Each One of Us Must be a Distance Runner in the Race for Freedom, Democracy and Human Rights

The distance race for freedom, democracy and human rights in Ethiopia will be won by one individual at a time running alone and collectively with others across the rugged and jagged landscape of ethnicity, religion, language and region. But every Ethiopian must win the race first and foremost in his/her mind and heart. As Gandhi said, “You must be the change you wish to see in the world.” We must first win the distance race against our own prejudices, hatred, intolerance, ignorance and arrogance. With a clear heart and open mind, we will have the vision, persistence, tenacity and courage to win the gold in the “Olympic Marathon” for freedom, democracy and human rights. When we multiply our individual efforts 80 or 90 million times, we can transform Ethiopia from the land of 21 years of dictatorship and oppression to a land of 13 months of sunshine.

Let there be no mistake about prize at the end of the long and arduous distance race. When we win the race, we would have won a society where there rule of law reigns supreme, human rights are respected, abuser of power are held accountable, government governs with the consent of the people, government functions with utmost transparency, government is afraid of the people and the people are not afraid of their government and the people freely exercise their right to live with dignity and without fear, loathing and government persecution. It will be the race of our lifetimes. It may take generations to finish the race and win gold. We may have to create a “marathon relay” where each generation does its level best to struggle and win its leg of the race and pass the baton to the next generation. But to win this formidable distance race, we must have confidence, that is, robust self-confidence, full confidence in each other, absolute confidence in the younger generation and infinite confidence in the future.

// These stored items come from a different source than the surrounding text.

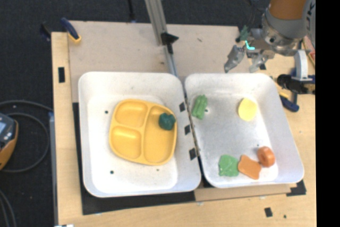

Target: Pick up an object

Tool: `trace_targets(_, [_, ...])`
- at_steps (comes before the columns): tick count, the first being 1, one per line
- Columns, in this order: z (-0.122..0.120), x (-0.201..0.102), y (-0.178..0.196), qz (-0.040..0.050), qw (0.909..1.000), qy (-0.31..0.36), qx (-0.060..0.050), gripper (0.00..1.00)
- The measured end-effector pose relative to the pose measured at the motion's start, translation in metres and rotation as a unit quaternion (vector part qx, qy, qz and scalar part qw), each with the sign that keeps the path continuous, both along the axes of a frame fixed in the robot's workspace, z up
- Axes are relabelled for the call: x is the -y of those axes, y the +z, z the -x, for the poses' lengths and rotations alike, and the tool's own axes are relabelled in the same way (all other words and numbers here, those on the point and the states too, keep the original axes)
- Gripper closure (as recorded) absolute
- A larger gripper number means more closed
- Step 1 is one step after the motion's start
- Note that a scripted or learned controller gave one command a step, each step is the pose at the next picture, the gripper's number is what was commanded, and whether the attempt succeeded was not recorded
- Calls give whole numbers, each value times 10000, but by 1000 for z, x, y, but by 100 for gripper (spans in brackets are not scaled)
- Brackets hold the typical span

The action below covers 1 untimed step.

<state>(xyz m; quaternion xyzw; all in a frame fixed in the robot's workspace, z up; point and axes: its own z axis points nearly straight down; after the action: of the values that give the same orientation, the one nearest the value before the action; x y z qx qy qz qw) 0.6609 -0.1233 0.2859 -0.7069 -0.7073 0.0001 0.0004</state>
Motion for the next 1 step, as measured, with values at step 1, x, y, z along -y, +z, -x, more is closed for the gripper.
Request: trace_targets(1, [0,0,1,1,10000,2,11,0])
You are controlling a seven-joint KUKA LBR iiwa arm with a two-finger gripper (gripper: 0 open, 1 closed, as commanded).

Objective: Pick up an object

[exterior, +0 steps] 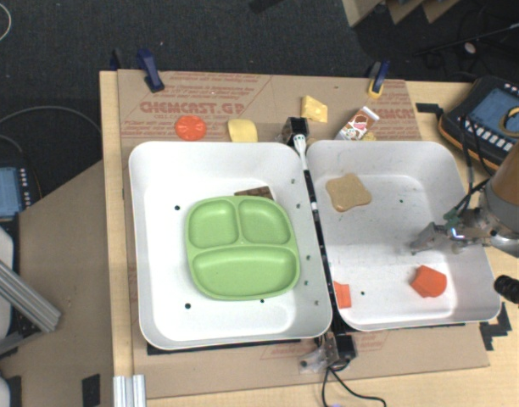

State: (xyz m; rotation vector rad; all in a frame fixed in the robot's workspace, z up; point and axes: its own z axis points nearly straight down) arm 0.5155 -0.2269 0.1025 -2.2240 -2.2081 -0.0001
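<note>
In the right bin [395, 164] lie a tan, toast-like slice [348, 192] at the back left, an orange block [429, 281] at the front right and a small orange piece [342, 294] by the front left rim. My gripper [425, 239] reaches in from the right, low over the bin floor. It sits just above and behind the orange block and well to the right of the tan slice. Nothing shows in its grasp.
The left bin [158, 185] holds a green divided plate [242, 248] with a brown piece [253, 193] peeking out behind it. Behind the bins on the board lie a red-orange disc [190, 127], yellow pieces [242, 131] [314, 108] and a red-white packet [357, 125].
</note>
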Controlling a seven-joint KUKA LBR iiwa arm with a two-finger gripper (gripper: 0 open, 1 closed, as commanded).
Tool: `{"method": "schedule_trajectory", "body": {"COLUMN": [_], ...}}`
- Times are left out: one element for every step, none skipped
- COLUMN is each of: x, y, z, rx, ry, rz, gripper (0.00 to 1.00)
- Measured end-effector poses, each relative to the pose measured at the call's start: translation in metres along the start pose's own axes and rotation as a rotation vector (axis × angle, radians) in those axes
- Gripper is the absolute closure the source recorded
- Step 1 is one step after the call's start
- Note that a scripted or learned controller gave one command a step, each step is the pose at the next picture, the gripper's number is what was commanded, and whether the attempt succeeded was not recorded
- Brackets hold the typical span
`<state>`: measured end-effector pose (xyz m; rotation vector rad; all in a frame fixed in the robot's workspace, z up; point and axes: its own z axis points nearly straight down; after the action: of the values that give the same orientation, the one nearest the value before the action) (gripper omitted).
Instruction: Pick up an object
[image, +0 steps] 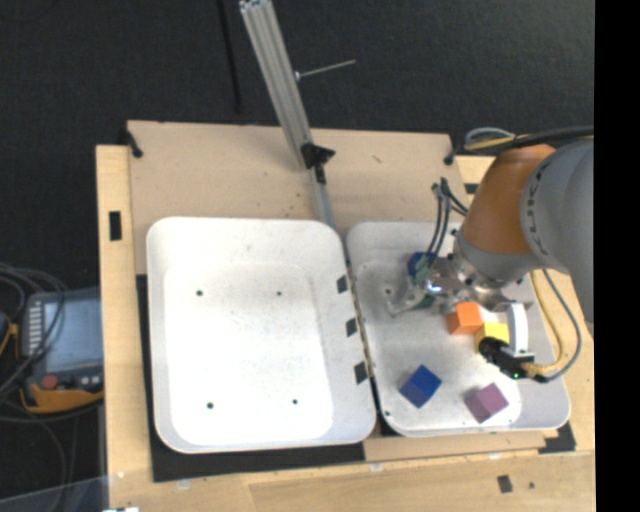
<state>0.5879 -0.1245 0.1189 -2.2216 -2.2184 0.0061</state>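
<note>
Arm over the right bin (545, 415).
Gripper (408, 298) grip state cannot be told; blue cube (420, 385) and purple cube (487, 401) lie near.

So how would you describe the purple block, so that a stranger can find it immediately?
Look at the right bin, the one where the arm reaches in. Near its front right corner lies the purple block, to the right of the blue block. The orange block sits farther back, near the tool.
</note>
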Motion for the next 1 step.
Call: {"method": "schedule_trajectory", "body": {"x": [-0.0016], "y": [0.0007], "z": [0.022], "rx": [-0.005], "ry": [-0.001], "rz": [0.002], "gripper": [0.0]}}
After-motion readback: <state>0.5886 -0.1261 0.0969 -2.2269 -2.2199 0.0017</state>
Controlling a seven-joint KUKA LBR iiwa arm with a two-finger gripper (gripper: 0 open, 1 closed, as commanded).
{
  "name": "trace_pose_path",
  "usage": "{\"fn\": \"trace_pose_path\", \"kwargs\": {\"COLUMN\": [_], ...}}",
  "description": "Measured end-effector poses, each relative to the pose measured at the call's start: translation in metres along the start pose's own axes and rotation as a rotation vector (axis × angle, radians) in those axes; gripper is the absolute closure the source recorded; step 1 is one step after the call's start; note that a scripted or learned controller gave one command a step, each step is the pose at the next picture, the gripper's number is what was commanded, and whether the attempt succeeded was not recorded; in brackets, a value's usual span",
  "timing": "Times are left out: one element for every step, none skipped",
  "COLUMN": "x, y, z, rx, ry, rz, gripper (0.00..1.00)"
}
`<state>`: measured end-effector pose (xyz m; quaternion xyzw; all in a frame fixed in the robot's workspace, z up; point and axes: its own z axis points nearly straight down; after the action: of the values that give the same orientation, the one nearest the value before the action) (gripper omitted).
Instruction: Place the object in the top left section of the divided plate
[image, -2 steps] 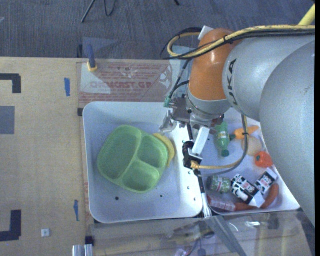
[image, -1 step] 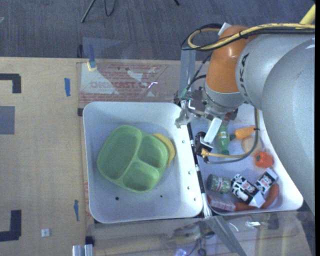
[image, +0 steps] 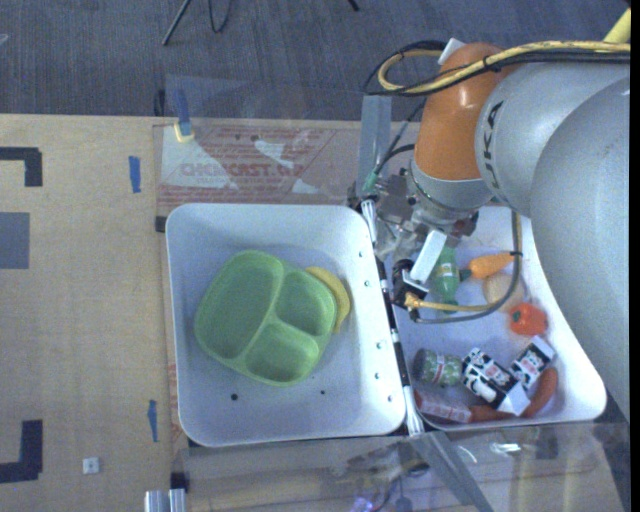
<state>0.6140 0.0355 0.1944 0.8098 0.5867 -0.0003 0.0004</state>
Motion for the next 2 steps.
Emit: {"fn": "trace_pose_path", "kwargs": {"x": [0.000, 0.048], "y": [0.000, 0.005], "z": [0.000, -0.042], "rx": [0.000, 0.000], "ry": [0.000, 0.000], "rz": [0.000, 0.049], "gripper": [0.00, 0.00]}}
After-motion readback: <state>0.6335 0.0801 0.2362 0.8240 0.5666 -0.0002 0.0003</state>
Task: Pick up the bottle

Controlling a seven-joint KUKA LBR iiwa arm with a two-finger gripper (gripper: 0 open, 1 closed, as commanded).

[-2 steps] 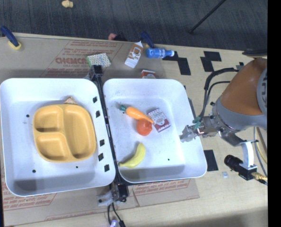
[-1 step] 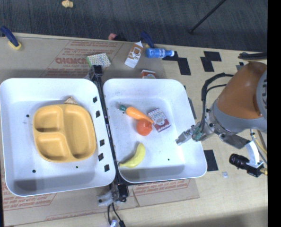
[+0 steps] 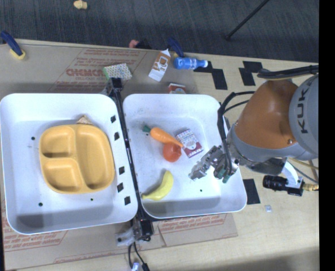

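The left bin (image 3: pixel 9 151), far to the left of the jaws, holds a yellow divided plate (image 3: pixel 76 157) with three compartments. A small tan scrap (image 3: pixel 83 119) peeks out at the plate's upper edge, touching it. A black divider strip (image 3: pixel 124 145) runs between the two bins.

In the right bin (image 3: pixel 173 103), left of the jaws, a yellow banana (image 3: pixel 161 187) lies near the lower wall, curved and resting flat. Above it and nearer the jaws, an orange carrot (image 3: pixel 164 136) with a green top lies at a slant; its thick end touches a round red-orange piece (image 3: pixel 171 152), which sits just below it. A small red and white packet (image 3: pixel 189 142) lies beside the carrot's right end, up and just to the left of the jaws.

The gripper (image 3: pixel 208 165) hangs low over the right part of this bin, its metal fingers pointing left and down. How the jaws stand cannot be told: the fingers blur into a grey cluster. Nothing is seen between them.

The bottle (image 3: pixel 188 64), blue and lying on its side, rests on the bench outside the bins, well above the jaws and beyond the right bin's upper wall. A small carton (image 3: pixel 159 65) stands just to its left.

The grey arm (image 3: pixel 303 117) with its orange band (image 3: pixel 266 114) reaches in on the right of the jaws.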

Like the Olympic and World Championship distance runners, the distance runners for democracy, freedom and human rights in Ethiopia will feel tired and beat and even despair from time to time for the prize seems so distant and victory unattainable. Their heads might ache, their muscles and bones tired and pained and their spirits broken by a ruthless and savage dictatorship. They might feel like calling it quits because they cannot carry on to the finish line. They may lose heart because the distance is too long, the road too hard, the finish line out of range and the prize out of reach. But the distance runners for democracy, freedom and human rights must think and do what our champions have done time and again. We have to have to develop the mental fortitude to say, “I can do it! We can do it! Not completing the race and not winning are not options. We can outrun, outturn, outleap, outpace, outmaneuver, outperform and outlast those who are chasing us!” That is what it takes to win the “Olympic Marathon” for democracy, freedom and human rights in Ethiopia.

Our champion distance runners do not give in when they see a big hill or a winding road. They do not abandon their course because it is hot, cold, windy or raining. They do not give in or give up because the competition has more money, better resources or facilities. The never, never give in or give up no matter what. In the distance run for democracy, freedom and human rights in Ethiopia, we too must “Never give in–never, never, never, never, in nothing great or small, large or petty, never give in except to convictions of honour and good sense. Never yield to force; never yield to the apparently overwhelming might of the enemy.”

“I wanted the world to know that my country Ethiopia has always won with determination and heroism.” Abebe Bikila.